The algorithm was able to meet and exceed the two main evaluation metrics established previously with a 80.0% accuracy rate and average completion time of under 30 seconds (first input in a series multiple test images). The performance on execution time did nonetheless experienced a noticeably decay with slightly less computational resources available after each test sample. Considering most human struggled with identifying dog breeds, the algorithm at times might appear to be more powerful than its 80.0% accuracy rate. It would most likely have to take an expert in the field to challenge the algorithm.

However, when it came to identify dog breeds that best represented humans in the images, the algorithm seemed to favor certain breeds. During random trials, one might expect Dachshund or Cocker Spaniel to be the prediction more often than usual. Such bias could potentially caused be by the close resemblance in features between human and the two breeds that were not apparent to bare eyes.

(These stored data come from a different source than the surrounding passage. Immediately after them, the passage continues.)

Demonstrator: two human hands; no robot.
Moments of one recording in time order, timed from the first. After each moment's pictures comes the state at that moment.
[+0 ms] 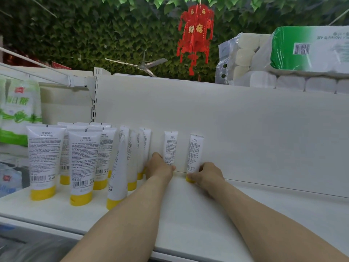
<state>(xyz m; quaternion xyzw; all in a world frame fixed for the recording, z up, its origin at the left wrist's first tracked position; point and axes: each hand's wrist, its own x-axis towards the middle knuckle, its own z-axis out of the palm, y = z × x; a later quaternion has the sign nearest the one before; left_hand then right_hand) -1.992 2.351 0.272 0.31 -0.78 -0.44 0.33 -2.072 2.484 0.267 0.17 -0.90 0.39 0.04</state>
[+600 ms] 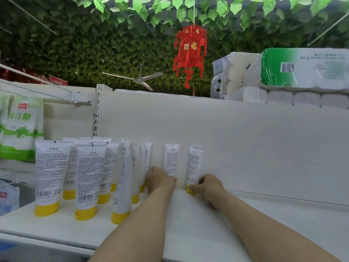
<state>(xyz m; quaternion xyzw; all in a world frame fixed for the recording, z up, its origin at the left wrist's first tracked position) -1.988 2.357 0.275 0.33 -0.77 -0.43 0.32 -2.062 2.491 0.270 0.19 -0.89 0.42 0.03</state>
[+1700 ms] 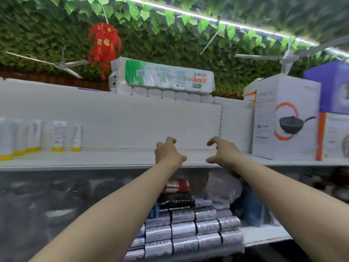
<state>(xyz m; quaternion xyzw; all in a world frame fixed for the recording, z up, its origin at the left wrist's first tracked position) -1.806 2.893 0.296 0.04 -0.86 -0.43 0.28 -1.824 3.075 0.323 0.12 -0.94 0.23 0.21</state>
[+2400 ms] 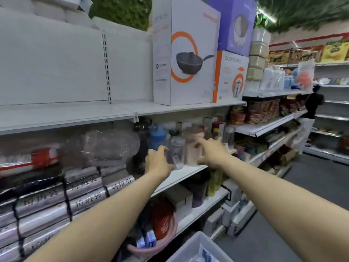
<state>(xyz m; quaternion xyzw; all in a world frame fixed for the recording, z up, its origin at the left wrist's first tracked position) -1.960 3.274 0.117 -0.13 -0.91 -0.38 0.08 -1.920 3.463 0.160 -0.07 -0.99 0.08 0.11</state>
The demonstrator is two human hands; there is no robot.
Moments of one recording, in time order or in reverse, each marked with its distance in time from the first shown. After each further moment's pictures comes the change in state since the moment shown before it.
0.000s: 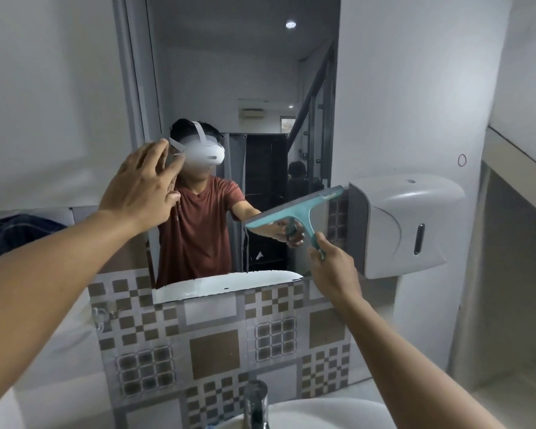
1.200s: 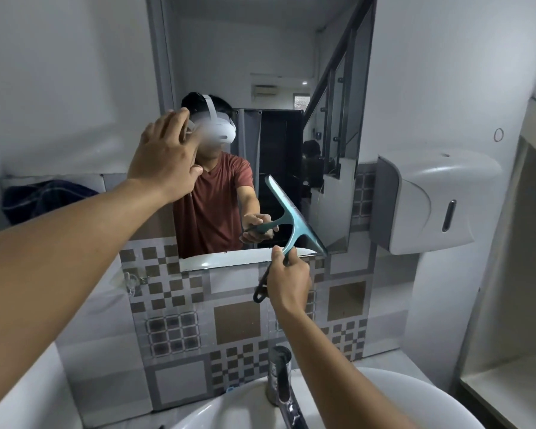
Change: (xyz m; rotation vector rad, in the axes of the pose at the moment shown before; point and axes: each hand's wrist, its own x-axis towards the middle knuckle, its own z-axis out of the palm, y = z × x) left_hand -0.008 -0.008 0.007 -0.021 -0.002 -0.038; right_hand -0.085 -0.075 0.106 0.555 0.050 0.364
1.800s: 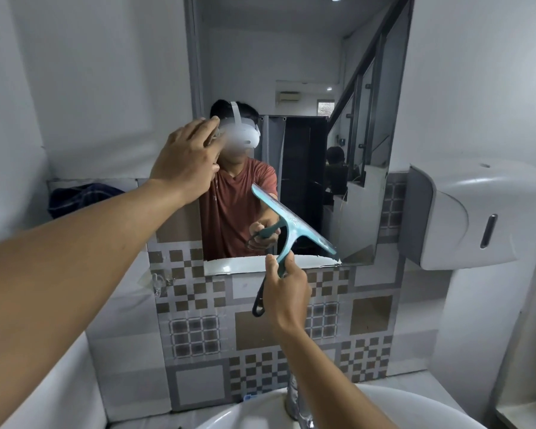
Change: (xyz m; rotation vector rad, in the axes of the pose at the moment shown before) left_hand 0.000 -0.015 -0.006 0.031 0.006 0.039; right_hand -0.022 -0.002 0.028 -0.009 -0.121 -0.208
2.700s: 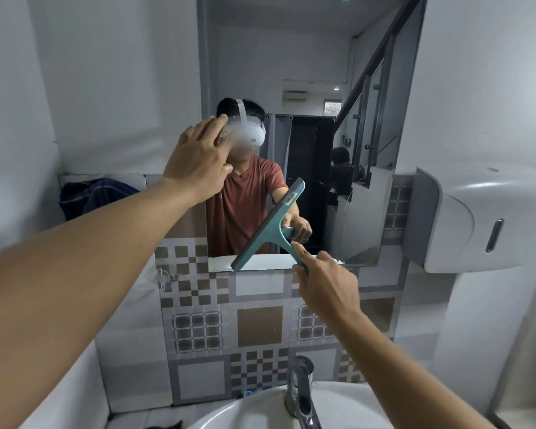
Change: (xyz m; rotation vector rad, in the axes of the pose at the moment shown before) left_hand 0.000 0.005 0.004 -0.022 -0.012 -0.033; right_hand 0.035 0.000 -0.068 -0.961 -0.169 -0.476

When given images with no dog or human, the algorithm performed well in most cases but failed to differentiate real human from human-like objects, such as statues and portraits. Overall for the purpose of this challenge, the algorithm proved to be sufficient in identification of dog breeds.

Reflection & Improvements

The model was trained with a sizable pool of images and integrated with a pre-trained model for better efficiency and accuracy. A few modifications on the two processes above could potentially lead to better performance:

Intuitively one could train with a large pool of images to provide more data for reference. The quality of the training images could also be improved at the cost of computational resources.
The training images could be augmented through random transformations so the model would never see the same image twice. As result, the model could avoid overfitting and generalize better.
Fine-tuning the hyperparameters like batch size, validation settings and weights could sharpen the response of the algorithm.

Another critical aspect of the CNN was to strike a delicate balance between accuracy and efficiency. With the assistance of GPUs, one might be able to train and deploy a model relatively quickly. Nonetheless, one might need to take into account the face that GPUs would not always to accessible on a mobile or web app.